→ **Dataset extract**
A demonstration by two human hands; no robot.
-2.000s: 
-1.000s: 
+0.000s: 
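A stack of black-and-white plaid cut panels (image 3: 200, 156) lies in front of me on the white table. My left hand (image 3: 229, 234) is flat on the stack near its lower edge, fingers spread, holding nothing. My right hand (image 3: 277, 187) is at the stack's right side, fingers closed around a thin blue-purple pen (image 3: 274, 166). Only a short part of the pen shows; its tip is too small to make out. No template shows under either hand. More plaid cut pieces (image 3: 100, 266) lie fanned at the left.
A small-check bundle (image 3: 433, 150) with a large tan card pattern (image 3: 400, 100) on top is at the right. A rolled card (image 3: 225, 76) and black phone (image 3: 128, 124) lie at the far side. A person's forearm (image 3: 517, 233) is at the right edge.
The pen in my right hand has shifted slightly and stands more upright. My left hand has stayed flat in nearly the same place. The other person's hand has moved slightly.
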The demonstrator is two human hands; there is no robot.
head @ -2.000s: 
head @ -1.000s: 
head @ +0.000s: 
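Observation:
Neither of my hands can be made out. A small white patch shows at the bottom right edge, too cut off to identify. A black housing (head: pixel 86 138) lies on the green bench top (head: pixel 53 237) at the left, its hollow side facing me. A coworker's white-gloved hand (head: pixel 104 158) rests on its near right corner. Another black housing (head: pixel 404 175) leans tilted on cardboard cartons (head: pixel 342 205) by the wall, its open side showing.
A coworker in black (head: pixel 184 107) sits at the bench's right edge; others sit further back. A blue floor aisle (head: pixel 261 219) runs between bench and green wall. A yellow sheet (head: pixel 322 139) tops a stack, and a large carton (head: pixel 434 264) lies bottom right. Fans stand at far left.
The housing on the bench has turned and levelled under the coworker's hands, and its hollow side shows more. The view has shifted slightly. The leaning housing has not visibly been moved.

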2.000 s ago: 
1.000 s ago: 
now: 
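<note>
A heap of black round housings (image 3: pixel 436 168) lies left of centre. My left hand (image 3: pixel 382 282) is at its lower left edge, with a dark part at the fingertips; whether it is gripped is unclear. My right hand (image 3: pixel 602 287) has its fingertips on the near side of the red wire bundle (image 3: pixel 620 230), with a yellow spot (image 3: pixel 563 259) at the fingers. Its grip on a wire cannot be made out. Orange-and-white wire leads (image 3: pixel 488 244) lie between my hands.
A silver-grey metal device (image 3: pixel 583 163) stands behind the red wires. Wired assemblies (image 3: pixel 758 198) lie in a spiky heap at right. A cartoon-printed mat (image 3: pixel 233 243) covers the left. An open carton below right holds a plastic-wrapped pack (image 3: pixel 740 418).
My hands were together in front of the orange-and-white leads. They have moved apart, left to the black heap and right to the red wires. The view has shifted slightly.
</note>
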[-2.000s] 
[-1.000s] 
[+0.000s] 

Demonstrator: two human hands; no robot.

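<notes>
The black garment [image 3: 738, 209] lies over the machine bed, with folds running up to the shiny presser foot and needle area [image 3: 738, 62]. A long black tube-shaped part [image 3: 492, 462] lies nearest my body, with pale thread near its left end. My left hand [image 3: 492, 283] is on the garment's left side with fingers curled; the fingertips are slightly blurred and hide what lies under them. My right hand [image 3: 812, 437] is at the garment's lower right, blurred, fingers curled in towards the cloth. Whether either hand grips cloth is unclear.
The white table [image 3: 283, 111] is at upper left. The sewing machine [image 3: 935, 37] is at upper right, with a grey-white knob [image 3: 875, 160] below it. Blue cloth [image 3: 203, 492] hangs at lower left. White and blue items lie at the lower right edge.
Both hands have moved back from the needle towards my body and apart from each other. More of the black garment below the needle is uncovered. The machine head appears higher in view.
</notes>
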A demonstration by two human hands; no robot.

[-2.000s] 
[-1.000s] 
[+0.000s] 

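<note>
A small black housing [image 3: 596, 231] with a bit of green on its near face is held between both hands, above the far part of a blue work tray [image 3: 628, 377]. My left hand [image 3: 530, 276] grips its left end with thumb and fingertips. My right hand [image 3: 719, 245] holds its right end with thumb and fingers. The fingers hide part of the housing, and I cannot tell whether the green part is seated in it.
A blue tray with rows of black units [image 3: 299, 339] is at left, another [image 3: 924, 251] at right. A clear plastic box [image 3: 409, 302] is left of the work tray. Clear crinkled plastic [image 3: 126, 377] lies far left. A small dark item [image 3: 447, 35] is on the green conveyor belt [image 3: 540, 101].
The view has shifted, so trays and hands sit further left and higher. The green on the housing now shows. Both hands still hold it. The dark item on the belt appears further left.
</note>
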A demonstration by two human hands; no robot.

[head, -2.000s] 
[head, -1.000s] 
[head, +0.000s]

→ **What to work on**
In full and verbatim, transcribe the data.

→ **Answer for this exercise**
A demonstration by two human hands; no robot.
-2.000s: 
-1.000s: 
+0.000s: 
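A stack of black-and-white plaid cut panels (image 3: 200, 156) lies in front of me on the white table. My left hand (image 3: 229, 234) is flat on the stack near its lower edge, fingers spread, holding nothing. My right hand (image 3: 277, 187) is at the stack's right side, fingers closed around a thin blue-purple pen (image 3: 274, 166). Only a short part of the pen shows; its tip is too small to make out. No template shows under either hand. More plaid cut pieces (image 3: 100, 266) lie fanned at the left.
A small-check bundle (image 3: 433, 150) with a large tan card pattern (image 3: 400, 100) on top is at the right. A rolled card (image 3: 225, 76) and black phone (image 3: 128, 124) lie at the far side. A person's forearm (image 3: 517, 233) is at the right edge.
The pen in my right hand has shifted slightly and stands more upright. My left hand has stayed flat in nearly the same place. The other person's hand has moved slightly.
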The demonstrator is two human hands; there is no robot.
head @ -2.000s: 
head @ -1.000s: 
head @ +0.000s: 
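Observation:
Neither of my hands can be made out. A small white patch shows at the bottom right edge, too cut off to identify. A black housing (head: pixel 86 138) lies on the green bench top (head: pixel 53 237) at the left, its hollow side facing me. A coworker's white-gloved hand (head: pixel 104 158) rests on its near right corner. Another black housing (head: pixel 404 175) leans tilted on cardboard cartons (head: pixel 342 205) by the wall, its open side showing.
A coworker in black (head: pixel 184 107) sits at the bench's right edge; others sit further back. A blue floor aisle (head: pixel 261 219) runs between bench and green wall. A yellow sheet (head: pixel 322 139) tops a stack, and a large carton (head: pixel 434 264) lies bottom right. Fans stand at far left.
The housing on the bench has turned and levelled under the coworker's hands, and its hollow side shows more. The view has shifted slightly. The leaning housing has not visibly been moved.
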
2.000 s ago: 
1.000 s ago: 
now: 
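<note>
A heap of black round housings (image 3: pixel 436 168) lies left of centre. My left hand (image 3: pixel 382 282) is at its lower left edge, with a dark part at the fingertips; whether it is gripped is unclear. My right hand (image 3: pixel 602 287) has its fingertips on the near side of the red wire bundle (image 3: pixel 620 230), with a yellow spot (image 3: pixel 563 259) at the fingers. Its grip on a wire cannot be made out. Orange-and-white wire leads (image 3: pixel 488 244) lie between my hands.
A silver-grey metal device (image 3: pixel 583 163) stands behind the red wires. Wired assemblies (image 3: pixel 758 198) lie in a spiky heap at right. A cartoon-printed mat (image 3: pixel 233 243) covers the left. An open carton below right holds a plastic-wrapped pack (image 3: pixel 740 418).
My hands were together in front of the orange-and-white leads. They have moved apart, left to the black heap and right to the red wires. The view has shifted slightly.
</note>
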[-2.000s] 
[-1.000s] 
[+0.000s] 

Demonstrator: two human hands; no robot.

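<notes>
The black garment [image 3: 738, 209] lies over the machine bed, with folds running up to the shiny presser foot and needle area [image 3: 738, 62]. A long black tube-shaped part [image 3: 492, 462] lies nearest my body, with pale thread near its left end. My left hand [image 3: 492, 283] is on the garment's left side with fingers curled; the fingertips are slightly blurred and hide what lies under them. My right hand [image 3: 812, 437] is at the garment's lower right, blurred, fingers curled in towards the cloth. Whether either hand grips cloth is unclear.
The white table [image 3: 283, 111] is at upper left. The sewing machine [image 3: 935, 37] is at upper right, with a grey-white knob [image 3: 875, 160] below it. Blue cloth [image 3: 203, 492] hangs at lower left. White and blue items lie at the lower right edge.
Both hands have moved back from the needle towards my body and apart from each other. More of the black garment below the needle is uncovered. The machine head appears higher in view.
</notes>
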A demonstration by two human hands; no robot.

[-2.000s] 
[-1.000s] 
[+0.000s] 

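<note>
A small black housing [image 3: 596, 231] with a bit of green on its near face is held between both hands, above the far part of a blue work tray [image 3: 628, 377]. My left hand [image 3: 530, 276] grips its left end with thumb and fingertips. My right hand [image 3: 719, 245] holds its right end with thumb and fingers. The fingers hide part of the housing, and I cannot tell whether the green part is seated in it.
A blue tray with rows of black units [image 3: 299, 339] is at left, another [image 3: 924, 251] at right. A clear plastic box [image 3: 409, 302] is left of the work tray. Clear crinkled plastic [image 3: 126, 377] lies far left. A small dark item [image 3: 447, 35] is on the green conveyor belt [image 3: 540, 101].
The view has shifted, so trays and hands sit further left and higher. The green on the housing now shows. Both hands still hold it. The dark item on the belt appears further left.
</note>
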A demonstration by two human hands; no robot.

[head, -2.000s] 
[head, -1.000s] 
[head, +0.000s]

This exercise has now been completed.